WHAT YOU ARE ASKED TO DO: The expected output is exactly the lines below, starting at the line with "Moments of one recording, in" and ending at the line with "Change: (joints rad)", both included; no other line belongs in it.

══ DATA UNDER STUDY

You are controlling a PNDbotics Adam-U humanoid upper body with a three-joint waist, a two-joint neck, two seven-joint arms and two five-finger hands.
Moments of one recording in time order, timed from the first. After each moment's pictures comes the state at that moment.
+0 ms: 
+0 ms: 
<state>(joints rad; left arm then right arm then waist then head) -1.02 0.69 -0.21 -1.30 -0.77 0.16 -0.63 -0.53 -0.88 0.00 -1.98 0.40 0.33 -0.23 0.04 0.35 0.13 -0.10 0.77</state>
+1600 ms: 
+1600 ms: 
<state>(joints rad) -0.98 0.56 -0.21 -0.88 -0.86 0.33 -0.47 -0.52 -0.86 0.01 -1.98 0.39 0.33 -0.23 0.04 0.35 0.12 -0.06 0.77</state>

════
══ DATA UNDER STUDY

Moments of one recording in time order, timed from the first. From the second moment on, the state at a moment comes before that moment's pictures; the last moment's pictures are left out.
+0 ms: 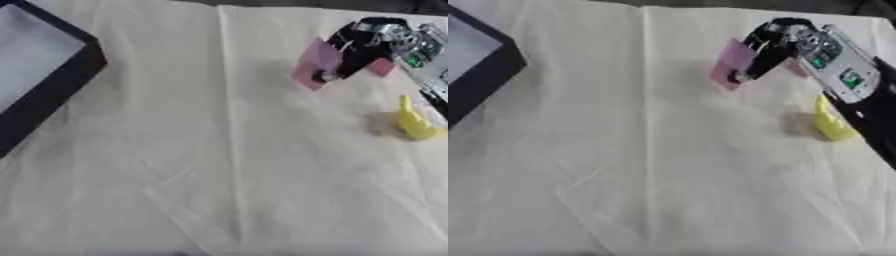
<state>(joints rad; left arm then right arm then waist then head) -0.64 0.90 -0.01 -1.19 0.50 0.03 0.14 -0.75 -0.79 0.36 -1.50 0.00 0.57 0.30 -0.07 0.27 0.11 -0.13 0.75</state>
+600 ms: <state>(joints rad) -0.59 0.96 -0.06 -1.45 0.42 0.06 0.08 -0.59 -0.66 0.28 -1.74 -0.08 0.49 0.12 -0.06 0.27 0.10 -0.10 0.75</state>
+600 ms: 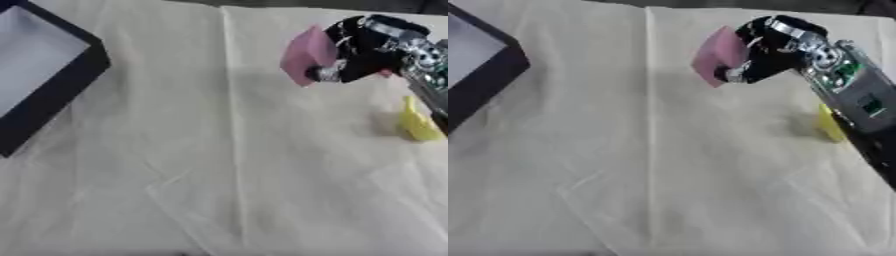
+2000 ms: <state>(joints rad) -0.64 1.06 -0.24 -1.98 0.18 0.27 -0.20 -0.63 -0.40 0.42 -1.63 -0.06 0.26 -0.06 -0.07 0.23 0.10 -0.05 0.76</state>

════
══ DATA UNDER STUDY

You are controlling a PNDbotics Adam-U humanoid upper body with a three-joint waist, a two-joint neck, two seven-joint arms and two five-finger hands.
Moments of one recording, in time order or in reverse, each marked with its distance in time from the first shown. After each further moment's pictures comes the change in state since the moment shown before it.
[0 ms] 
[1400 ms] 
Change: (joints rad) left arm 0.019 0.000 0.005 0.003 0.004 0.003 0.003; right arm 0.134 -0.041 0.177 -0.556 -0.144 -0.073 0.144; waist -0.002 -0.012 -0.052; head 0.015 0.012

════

RESPONSE:
Moments of one recording, in time order or in reverse, each marked with its distance in time from the first shown. After each further moment's pictures comes the change in state since the moment shown before it.
[0 ms] 
[1400 ms] 
Change: (joints rad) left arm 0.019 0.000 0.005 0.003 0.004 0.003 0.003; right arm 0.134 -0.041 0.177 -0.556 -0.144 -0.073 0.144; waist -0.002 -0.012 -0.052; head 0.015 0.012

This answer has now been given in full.